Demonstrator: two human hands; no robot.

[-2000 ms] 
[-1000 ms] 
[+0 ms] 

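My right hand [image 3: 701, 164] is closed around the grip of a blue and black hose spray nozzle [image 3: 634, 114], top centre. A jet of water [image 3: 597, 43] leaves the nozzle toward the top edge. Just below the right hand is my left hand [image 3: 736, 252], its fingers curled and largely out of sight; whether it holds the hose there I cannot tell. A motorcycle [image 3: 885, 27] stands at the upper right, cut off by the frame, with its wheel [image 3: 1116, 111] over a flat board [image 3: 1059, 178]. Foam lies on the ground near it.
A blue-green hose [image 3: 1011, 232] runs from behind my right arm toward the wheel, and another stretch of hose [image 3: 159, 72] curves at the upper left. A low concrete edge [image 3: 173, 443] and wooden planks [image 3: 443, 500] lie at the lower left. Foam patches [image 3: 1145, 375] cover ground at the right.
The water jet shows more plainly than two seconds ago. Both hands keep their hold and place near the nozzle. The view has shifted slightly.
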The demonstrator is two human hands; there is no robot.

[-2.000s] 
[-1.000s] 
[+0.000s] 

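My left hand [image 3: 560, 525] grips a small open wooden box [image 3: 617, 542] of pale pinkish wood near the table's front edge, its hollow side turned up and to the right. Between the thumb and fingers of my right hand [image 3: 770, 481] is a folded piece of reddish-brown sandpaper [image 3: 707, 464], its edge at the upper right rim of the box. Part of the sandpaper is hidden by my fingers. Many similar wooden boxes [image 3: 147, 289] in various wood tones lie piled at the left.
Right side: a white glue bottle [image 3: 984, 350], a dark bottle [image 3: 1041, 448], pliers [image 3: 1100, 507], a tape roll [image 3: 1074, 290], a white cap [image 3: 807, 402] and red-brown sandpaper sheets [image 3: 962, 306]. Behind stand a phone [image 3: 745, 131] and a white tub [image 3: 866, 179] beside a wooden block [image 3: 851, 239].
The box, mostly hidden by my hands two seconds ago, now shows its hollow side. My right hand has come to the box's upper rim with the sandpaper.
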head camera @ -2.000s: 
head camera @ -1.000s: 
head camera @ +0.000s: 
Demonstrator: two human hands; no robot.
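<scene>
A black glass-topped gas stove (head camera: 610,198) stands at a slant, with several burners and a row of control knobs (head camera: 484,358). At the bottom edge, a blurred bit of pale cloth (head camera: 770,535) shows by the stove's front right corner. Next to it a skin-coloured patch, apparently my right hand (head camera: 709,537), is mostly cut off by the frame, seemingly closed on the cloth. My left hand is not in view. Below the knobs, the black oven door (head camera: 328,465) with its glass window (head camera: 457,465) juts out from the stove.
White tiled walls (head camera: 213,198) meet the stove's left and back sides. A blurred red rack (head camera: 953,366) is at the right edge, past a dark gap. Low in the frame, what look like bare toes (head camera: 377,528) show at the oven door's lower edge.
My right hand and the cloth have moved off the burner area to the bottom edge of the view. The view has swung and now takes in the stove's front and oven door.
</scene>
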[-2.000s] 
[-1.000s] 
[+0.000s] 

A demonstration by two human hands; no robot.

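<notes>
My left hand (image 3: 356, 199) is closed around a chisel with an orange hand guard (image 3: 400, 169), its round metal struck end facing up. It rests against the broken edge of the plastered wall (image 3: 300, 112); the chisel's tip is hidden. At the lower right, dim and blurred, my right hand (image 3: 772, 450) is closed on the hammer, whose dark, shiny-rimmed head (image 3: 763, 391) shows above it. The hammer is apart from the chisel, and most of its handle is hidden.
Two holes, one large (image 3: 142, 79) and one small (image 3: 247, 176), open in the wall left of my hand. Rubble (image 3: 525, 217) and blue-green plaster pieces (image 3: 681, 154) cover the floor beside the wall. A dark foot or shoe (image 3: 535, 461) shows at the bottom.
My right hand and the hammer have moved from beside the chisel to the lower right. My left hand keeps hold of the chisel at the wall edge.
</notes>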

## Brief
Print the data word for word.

## Exercise output
Demonstrator: two human hands; no robot.

[-2000 ms] 
[-1000 ms] 
[+0 ms] 

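My right hand [image 3: 701, 164] is closed around the grip of a blue and black hose spray nozzle [image 3: 634, 114], top centre. A jet of water [image 3: 597, 43] leaves the nozzle toward the top edge. Just below the right hand is my left hand [image 3: 736, 252], its fingers curled and largely out of sight; whether it holds the hose there I cannot tell. A motorcycle [image 3: 885, 27] stands at the upper right, cut off by the frame, with its wheel [image 3: 1116, 111] over a flat board [image 3: 1059, 178]. Foam lies on the ground near it.
A blue-green hose [image 3: 1011, 232] runs from behind my right arm toward the wheel, and another stretch of hose [image 3: 159, 72] curves at the upper left. A low concrete edge [image 3: 173, 443] and wooden planks [image 3: 443, 500] lie at the lower left. Foam patches [image 3: 1145, 375] cover ground at the right.
The water jet shows more plainly than two seconds ago. Both hands keep their hold and place near the nozzle. The view has shifted slightly.
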The demonstrator is two human hands; there is no robot.

[-2.000s] 
[-1.000s] 
[+0.000s] 

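My left hand [image 3: 560, 525] grips a small open wooden box [image 3: 617, 542] of pale pinkish wood near the table's front edge, its hollow side turned up and to the right. Between the thumb and fingers of my right hand [image 3: 770, 481] is a folded piece of reddish-brown sandpaper [image 3: 707, 464], its edge at the upper right rim of the box. Part of the sandpaper is hidden by my fingers. Many similar wooden boxes [image 3: 147, 289] in various wood tones lie piled at the left.
Right side: a white glue bottle [image 3: 984, 350], a dark bottle [image 3: 1041, 448], pliers [image 3: 1100, 507], a tape roll [image 3: 1074, 290], a white cap [image 3: 807, 402] and red-brown sandpaper sheets [image 3: 962, 306]. Behind stand a phone [image 3: 745, 131] and a white tub [image 3: 866, 179] beside a wooden block [image 3: 851, 239].
The box, mostly hidden by my hands two seconds ago, now shows its hollow side. My right hand has come to the box's upper rim with the sandpaper.
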head camera @ -2.000s: 
head camera @ -1.000s: 
head camera @ +0.000s: 
Demonstrator: two human hands; no robot.
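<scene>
A black glass-topped gas stove (head camera: 610,198) stands at a slant, with several burners and a row of control knobs (head camera: 484,358). At the bottom edge, a blurred bit of pale cloth (head camera: 770,535) shows by the stove's front right corner. Next to it a skin-coloured patch, apparently my right hand (head camera: 709,537), is mostly cut off by the frame, seemingly closed on the cloth. My left hand is not in view. Below the knobs, the black oven door (head camera: 328,465) with its glass window (head camera: 457,465) juts out from the stove.
White tiled walls (head camera: 213,198) meet the stove's left and back sides. A blurred red rack (head camera: 953,366) is at the right edge, past a dark gap. Low in the frame, what look like bare toes (head camera: 377,528) show at the oven door's lower edge.
My right hand and the cloth have moved off the burner area to the bottom edge of the view. The view has swung and now takes in the stove's front and oven door.
</scene>
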[-2.000s] 
[-1.000s] 
[+0.000s] 

A demonstration by two human hands; no robot.

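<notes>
My left hand (image 3: 356, 199) is closed around a chisel with an orange hand guard (image 3: 400, 169), its round metal struck end facing up. It rests against the broken edge of the plastered wall (image 3: 300, 112); the chisel's tip is hidden. At the lower right, dim and blurred, my right hand (image 3: 772, 450) is closed on the hammer, whose dark, shiny-rimmed head (image 3: 763, 391) shows above it. The hammer is apart from the chisel, and most of its handle is hidden.
Two holes, one large (image 3: 142, 79) and one small (image 3: 247, 176), open in the wall left of my hand. Rubble (image 3: 525, 217) and blue-green plaster pieces (image 3: 681, 154) cover the floor beside the wall. A dark foot or shoe (image 3: 535, 461) shows at the bottom.
My right hand and the hammer have moved from beside the chisel to the lower right. My left hand keeps hold of the chisel at the wall edge.
</notes>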

There is nothing further to the answer.